#### Problem to solve:
Repeat exactly the lines below that lie between the line with "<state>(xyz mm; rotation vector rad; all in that" and the line with "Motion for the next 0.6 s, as", counting both of those lines as part of the answer.

(Extracted records)
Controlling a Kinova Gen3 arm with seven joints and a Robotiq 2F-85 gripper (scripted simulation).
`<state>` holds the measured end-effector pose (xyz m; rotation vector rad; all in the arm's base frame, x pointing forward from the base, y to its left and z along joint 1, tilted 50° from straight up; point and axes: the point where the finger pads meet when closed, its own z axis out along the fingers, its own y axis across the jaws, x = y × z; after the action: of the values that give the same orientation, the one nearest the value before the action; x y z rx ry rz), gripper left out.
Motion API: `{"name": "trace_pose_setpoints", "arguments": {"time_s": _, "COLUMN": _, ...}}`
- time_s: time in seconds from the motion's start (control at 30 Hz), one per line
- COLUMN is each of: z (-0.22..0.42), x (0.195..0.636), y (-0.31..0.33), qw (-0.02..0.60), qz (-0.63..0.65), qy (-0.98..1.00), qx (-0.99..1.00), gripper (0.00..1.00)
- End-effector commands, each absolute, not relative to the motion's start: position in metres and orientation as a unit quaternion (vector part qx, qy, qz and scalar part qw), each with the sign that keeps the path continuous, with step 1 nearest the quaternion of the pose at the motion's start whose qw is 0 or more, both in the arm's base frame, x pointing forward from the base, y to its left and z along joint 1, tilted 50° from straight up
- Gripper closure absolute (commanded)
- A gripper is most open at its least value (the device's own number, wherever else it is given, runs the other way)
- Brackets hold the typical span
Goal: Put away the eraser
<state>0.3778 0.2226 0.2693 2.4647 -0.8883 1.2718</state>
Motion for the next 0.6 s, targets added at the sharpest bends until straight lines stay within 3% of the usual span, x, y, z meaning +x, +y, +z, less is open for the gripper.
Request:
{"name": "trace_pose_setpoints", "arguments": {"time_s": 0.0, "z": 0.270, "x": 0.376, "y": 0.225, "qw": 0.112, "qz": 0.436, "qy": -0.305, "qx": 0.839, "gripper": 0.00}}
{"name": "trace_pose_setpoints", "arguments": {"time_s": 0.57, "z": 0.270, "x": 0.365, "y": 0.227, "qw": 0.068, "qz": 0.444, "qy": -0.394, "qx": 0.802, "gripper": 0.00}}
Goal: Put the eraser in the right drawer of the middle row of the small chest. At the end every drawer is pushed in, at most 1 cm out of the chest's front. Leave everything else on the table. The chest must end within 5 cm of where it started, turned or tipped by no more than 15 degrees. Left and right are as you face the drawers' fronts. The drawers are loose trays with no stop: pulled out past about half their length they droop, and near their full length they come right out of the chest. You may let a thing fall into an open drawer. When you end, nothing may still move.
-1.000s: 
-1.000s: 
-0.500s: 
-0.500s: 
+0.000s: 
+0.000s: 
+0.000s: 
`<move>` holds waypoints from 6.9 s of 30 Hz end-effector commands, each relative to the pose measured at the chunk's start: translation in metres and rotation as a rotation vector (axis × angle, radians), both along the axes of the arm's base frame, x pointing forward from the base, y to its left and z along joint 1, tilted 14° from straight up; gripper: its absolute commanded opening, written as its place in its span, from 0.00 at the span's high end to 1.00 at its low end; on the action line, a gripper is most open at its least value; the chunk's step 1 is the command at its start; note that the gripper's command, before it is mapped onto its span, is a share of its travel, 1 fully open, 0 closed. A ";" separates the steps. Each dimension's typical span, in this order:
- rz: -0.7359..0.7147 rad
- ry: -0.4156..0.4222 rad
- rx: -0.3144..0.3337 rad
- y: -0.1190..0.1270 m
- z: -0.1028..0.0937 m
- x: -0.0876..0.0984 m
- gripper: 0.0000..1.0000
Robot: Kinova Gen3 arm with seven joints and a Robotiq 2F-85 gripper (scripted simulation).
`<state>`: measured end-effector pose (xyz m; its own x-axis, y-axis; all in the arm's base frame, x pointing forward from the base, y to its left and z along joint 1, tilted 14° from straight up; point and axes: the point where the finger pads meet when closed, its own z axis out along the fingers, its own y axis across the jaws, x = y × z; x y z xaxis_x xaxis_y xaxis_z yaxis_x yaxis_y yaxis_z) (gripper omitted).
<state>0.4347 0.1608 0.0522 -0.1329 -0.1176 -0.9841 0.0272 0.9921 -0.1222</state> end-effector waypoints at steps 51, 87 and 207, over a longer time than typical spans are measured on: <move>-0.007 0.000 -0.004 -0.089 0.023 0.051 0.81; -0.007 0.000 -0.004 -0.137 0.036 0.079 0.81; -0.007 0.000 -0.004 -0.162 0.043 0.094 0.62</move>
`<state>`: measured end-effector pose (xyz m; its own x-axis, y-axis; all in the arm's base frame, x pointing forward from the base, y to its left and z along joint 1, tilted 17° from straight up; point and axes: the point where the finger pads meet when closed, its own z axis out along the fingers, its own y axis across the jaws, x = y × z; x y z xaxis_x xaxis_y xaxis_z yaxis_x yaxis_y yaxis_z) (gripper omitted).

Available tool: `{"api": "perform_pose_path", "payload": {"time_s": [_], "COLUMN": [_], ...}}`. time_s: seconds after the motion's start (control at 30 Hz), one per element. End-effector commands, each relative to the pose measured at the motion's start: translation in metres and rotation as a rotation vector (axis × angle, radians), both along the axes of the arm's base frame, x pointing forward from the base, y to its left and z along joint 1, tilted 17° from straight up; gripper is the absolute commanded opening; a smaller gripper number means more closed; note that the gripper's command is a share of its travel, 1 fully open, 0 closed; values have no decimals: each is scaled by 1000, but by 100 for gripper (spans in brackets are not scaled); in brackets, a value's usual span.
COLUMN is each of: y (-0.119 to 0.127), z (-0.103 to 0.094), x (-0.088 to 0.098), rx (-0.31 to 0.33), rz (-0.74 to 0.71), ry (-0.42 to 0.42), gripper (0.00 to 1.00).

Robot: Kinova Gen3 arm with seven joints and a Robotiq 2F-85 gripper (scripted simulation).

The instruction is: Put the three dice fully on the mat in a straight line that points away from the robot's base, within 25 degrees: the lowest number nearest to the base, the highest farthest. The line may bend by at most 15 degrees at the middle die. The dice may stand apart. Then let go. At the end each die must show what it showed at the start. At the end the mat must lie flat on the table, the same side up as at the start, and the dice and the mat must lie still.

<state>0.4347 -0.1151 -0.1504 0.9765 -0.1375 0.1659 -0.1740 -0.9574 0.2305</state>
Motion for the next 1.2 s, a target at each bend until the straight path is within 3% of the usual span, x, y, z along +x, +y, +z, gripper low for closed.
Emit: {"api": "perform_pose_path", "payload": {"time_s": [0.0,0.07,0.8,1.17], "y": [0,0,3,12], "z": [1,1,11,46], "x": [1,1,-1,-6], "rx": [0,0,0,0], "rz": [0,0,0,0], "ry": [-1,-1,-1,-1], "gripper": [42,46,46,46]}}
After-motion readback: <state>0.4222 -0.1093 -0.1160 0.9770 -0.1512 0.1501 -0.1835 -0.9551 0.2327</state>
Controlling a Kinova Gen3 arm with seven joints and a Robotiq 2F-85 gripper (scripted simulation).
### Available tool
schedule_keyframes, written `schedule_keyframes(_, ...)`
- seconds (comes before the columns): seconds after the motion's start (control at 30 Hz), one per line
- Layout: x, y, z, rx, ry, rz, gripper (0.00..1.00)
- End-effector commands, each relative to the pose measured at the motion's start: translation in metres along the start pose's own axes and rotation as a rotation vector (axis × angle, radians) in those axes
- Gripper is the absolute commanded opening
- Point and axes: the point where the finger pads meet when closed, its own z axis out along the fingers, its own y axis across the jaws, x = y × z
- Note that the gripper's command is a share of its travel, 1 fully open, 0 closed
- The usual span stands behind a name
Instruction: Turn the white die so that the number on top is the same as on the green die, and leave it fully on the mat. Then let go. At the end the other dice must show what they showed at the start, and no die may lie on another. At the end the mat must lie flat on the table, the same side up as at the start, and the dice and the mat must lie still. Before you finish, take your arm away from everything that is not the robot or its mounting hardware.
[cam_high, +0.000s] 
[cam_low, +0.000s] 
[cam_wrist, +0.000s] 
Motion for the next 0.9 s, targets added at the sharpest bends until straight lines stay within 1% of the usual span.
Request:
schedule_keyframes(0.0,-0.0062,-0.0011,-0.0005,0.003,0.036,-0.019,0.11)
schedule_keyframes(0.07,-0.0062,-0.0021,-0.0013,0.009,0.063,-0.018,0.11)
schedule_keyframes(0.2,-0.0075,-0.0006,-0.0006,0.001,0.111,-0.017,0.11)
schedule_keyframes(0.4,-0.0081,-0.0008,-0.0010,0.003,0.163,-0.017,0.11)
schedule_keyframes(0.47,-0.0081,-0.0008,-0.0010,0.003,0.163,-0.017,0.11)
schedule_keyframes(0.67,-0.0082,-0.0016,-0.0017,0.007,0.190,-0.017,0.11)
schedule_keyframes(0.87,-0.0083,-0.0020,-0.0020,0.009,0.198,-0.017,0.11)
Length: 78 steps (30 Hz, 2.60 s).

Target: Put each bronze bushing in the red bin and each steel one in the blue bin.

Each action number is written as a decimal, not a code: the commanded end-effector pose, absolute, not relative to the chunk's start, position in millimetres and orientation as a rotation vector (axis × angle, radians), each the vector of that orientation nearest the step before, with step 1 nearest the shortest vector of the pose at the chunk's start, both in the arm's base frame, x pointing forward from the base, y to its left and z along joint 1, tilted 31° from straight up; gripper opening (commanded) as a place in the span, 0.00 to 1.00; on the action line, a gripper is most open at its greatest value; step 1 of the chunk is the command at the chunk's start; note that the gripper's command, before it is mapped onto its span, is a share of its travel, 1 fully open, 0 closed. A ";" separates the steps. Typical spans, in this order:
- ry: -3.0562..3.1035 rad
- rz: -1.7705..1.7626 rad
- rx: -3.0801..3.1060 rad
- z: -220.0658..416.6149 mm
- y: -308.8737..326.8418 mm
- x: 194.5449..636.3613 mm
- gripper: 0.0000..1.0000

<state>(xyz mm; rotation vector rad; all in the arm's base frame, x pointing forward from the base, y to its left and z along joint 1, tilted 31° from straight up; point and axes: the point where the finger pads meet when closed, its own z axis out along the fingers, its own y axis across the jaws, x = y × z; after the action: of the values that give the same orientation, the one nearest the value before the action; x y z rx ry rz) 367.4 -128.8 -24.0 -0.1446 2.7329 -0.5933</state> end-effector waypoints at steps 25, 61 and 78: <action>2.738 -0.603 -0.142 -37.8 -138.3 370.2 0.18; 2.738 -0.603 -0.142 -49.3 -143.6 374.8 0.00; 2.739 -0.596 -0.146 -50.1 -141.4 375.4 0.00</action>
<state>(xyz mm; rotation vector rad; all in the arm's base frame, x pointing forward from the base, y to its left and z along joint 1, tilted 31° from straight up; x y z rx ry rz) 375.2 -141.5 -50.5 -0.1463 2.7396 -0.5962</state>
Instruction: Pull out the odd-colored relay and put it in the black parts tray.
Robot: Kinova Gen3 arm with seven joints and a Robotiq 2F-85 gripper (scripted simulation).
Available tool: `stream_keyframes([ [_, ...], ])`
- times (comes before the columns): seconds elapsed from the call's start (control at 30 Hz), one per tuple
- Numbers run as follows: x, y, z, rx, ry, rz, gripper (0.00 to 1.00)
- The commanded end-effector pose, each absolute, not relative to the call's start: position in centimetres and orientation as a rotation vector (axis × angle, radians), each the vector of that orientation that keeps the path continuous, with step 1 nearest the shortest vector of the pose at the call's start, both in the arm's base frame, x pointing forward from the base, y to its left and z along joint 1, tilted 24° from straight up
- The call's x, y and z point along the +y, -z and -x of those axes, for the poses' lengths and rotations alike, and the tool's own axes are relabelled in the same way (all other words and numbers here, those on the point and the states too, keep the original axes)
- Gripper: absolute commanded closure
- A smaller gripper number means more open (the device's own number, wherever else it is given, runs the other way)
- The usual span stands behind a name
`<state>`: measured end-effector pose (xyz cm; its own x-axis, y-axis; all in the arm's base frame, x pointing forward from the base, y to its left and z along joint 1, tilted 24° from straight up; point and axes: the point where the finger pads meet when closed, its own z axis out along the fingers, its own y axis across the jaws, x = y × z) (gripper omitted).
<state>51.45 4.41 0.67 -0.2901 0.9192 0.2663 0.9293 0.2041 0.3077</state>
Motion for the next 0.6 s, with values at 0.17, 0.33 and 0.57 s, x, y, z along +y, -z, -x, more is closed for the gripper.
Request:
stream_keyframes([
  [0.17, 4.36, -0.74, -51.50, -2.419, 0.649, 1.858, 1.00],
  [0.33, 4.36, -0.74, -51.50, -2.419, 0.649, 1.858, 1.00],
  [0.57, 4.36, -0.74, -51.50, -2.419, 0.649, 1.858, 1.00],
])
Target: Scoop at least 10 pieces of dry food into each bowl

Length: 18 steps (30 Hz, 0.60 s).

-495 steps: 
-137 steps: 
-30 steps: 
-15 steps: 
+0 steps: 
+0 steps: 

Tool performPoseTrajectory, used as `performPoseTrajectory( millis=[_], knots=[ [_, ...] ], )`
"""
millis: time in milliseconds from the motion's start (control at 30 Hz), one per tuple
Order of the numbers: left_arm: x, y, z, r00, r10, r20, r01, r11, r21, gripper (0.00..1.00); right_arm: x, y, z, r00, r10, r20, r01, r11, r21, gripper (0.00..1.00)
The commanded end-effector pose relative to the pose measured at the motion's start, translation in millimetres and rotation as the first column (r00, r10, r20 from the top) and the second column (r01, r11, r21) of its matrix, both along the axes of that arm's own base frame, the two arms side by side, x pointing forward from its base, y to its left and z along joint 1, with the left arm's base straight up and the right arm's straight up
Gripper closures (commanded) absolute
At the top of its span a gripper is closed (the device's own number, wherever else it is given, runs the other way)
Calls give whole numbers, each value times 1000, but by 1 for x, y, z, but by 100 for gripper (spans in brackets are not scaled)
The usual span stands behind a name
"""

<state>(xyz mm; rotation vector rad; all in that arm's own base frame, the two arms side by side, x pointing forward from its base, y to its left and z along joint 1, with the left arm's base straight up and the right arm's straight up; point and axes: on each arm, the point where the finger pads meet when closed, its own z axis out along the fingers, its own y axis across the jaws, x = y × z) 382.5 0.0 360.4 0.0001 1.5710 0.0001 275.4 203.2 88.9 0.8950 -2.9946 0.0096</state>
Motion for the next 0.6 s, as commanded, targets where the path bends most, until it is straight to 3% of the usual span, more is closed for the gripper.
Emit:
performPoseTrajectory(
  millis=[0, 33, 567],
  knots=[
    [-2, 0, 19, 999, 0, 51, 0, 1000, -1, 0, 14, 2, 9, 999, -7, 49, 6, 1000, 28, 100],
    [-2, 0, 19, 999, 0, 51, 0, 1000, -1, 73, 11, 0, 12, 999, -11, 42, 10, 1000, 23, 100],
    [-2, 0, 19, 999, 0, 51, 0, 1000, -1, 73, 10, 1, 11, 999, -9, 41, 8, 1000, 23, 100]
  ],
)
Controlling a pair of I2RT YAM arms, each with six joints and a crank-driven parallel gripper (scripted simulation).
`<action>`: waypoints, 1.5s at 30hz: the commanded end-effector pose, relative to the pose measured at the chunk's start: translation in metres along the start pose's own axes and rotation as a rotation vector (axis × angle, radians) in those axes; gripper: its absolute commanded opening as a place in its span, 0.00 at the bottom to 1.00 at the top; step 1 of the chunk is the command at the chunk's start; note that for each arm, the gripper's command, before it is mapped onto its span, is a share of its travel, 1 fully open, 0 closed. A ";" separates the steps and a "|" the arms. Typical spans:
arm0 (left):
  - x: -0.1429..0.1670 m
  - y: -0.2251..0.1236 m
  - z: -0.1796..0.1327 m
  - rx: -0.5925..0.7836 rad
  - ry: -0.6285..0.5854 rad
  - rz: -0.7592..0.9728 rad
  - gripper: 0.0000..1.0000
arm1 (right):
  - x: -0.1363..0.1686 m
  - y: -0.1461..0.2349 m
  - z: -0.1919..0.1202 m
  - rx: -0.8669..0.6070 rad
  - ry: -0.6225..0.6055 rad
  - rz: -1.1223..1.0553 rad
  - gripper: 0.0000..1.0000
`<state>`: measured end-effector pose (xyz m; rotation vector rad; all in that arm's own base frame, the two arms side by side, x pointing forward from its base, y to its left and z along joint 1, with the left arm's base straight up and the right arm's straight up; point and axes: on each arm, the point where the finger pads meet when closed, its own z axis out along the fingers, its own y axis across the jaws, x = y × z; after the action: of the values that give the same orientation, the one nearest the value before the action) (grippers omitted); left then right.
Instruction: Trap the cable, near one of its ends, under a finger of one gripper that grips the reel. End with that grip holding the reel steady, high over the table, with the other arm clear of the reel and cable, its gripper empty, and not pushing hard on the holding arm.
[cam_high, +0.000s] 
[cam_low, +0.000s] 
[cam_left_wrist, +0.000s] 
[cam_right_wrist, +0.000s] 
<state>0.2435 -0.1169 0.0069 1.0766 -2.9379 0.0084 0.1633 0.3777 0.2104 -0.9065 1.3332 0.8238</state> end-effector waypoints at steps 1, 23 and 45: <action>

#### Your response:
<state>(xyz mm; rotation vector rad; all in that arm's own base frame, the two arms side by side, x pointing forward from its base, y to its left and z along joint 1, with the left arm's base straight up and the right arm's straight up; point and axes: on each arm, the point where the finger pads meet when closed, its own z axis out along the fingers, its own y axis across the jaws, x = y × z) 382.5 0.0 360.4 0.0001 1.5710 0.0001 275.4 203.2 88.9 0.8950 -2.9946 0.0096</state>
Motion for the next 0.6 s, as commanded, targets where the path bends most, until it is straight to 3% of the usual span, more is closed for the gripper.

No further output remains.